Die Verträglichkeit war gut, eine begleitende HIV-Therapie wurde nicht beeinflusst. HIV-Therapien bergen ein hohes Risiko von pharmakokinetischen Wechselwirkungen. Die ION-4-Studie hatte deshalb enge Einschlusskriterien und ließ nur Proteaseinhibitor-freie HIV-Therapieschemata zu. Weitere Studien zur Sicherheit und Wirksamkeit von Ledipasvir/Sofosbuvir bei HIV-Therapien, die auch Proteaseinhibitoren enthalten, wären wünschenswert. Da aber bisher nur die Fixkombination verfügbar ist, sind Dosisanpassungen im Bedarfsfall schwer durchzuführen.

Die ALLY-2-Studie erlaubte viele Kombinationen von HIV-Therapien, sowohl mit als auch ohne Proteaseinhibitoren. Dosisanpassungen sind bei der Kombination von Daclatasvir plus Sofosbuvir generell leichter durchzuführen, da es sich um keine Fixkombination handelt.

Beide Studien belegen die Möglichkeit einer Interferon-freien Therapie mit noch höheren SVR-Raten als mit der Kombination von Sofosbuvir plus Ribavirin.
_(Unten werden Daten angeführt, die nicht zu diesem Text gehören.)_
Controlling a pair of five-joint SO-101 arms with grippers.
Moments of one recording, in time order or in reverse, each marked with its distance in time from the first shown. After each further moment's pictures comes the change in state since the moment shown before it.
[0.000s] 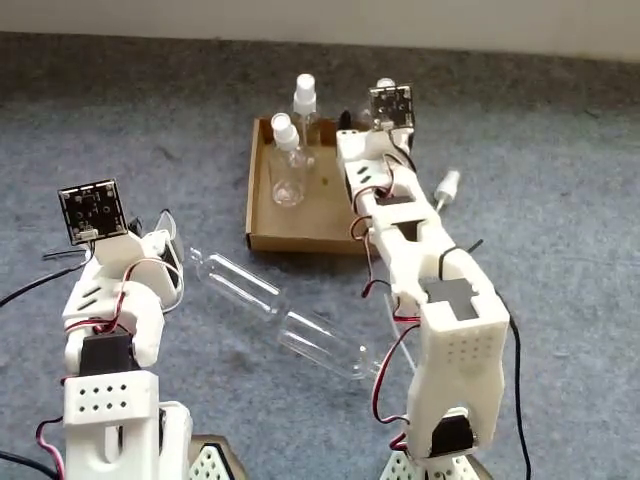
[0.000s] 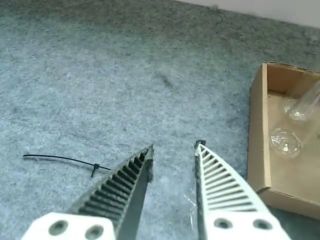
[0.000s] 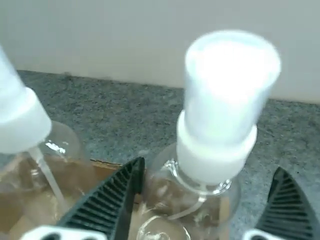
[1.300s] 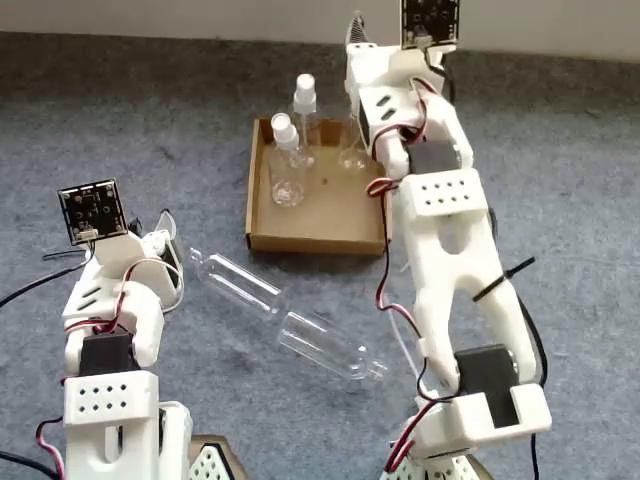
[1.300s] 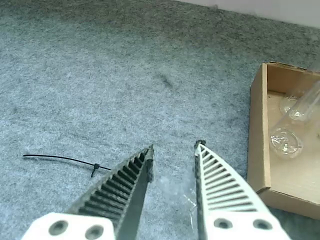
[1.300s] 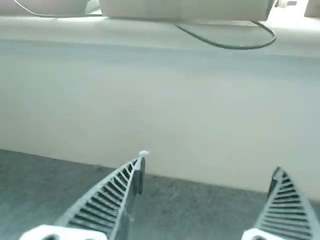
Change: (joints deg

Wenn möglich, sollte bevorzugt eine 12-wöchige Behandlungszeit gewählt werden.

Quellen

Naggie S, et al. Ledipasvir and sofosbuvir for HCV in patients coinfected with HIV-1. N Engl J Med 2015;373:705–13.

Wyles DL, et al. Daclatasvir plus sofosbuvir for HCV in patients coinfected with HIV-1. N Engl J Med 2015;373:714–25.